III.  Only then described by reoccurrence, Jean-Paul Sartre wrote—There Is No
Question—but our spectacle of green. And you were channeled, too.

IV. To vocalize as such, to multiply, that build-up shone among our bodies. Voices shot up through these stems.

V. Voluminous and gossamer, I piled every flower on our altar.

VI. Red flowers then burned.

VII.  In lying down, I glistened. Vestibules were parted, hungering like bushes. Then that sweetness came and left.

VIII. That was our preservation, offering up prayers like a scent. I could not amplify.

IX. Adjacent then.

X. To varnish without drink, to drink without a cup, that water drank us slowly.

XI. Sparrows stuffed into this wall inside our empty room, though nothing more could shock us after 1963.

XII. Then costumes changed. Each sparrow gripped a knife between their tiny beaks.

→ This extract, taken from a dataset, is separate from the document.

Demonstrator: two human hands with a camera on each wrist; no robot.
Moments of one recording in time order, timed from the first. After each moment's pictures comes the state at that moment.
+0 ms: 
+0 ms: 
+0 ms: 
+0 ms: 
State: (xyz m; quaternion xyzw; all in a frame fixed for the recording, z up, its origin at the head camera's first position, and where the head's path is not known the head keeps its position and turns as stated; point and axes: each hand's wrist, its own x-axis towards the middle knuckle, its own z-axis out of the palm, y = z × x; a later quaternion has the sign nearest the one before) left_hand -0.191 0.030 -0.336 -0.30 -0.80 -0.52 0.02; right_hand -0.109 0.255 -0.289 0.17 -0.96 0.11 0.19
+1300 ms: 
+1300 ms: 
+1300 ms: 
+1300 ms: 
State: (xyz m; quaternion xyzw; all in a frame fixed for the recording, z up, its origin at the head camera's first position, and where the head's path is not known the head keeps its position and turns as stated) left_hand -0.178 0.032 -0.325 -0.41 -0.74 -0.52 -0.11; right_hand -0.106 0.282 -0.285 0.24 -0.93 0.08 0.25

An olive green was varnished, clipped, subsumed just like our own.

XIII.  Who stole away, lastly, each flower from our altar?

Contact Lenses

(1)

it is a tongue holding itself like an ear. its rims can’t keep

their shape. they lisp into the mattress, leave the sheet

apostrophed against the wall, head slapped, gagged in froth,

dreams tipped, bound in bruise-fade.

 

in the morning it is an eye. it draws white-flash fences

on its locked doors. where are the tarps that were

always being hung, tall, reflecting their stains back

onto the skin? the feeling that even having a tongue

 

makes it evil, and especially if that tongue were spinning

over an ear. loose a tire, suck in language that

is always the stomach’s shafts and axels slipping.

in the morning it also finds that it has dreamed of

 

contact lenses, big as a hand, dry and crooked. lick out

the mouth’s inside till it is round and stripped.

it wants to be the tongue rubbing sore the wet teeth but

has more limbs to air, cloth hutches to cut and bolt.

 

(2)

Before I put on my glasses the book forces itself on the poster

which peels into its circle in glue stutters, matches the cracked

cover’s swoop, just as easily scurries when my brain cuts the

dimensions. It liked being deepened, I can tell by its shadow’s little

 

shudder. The commisure of sun and fan like a certain smile. I

dreamed a yellow badger was on fire but wrapped in a wet page

emerged unharmed. I slept on my glasses and dislocated their

wires, a fish skeleton on the wall. A trick of the light like being sure

 

you’re bleeding when you’re not, or that, unthinking, you’ve

slashed the brittle irons of a thing. Without glasses it’s difficult

to walk down steps. The stairwell is sucked into a stench of distance,

cheeks bowed, gagged on hellos and green daylight tapping glass.

 

Things are too thin or too thick, and things I didn’t say yesterday

try to dry their dribbles on my reflection’s lips, the ones made only

of light: its hand on my back, breath down the necks of potted plants

horny for the hope of water but held in a dust rut on the lens.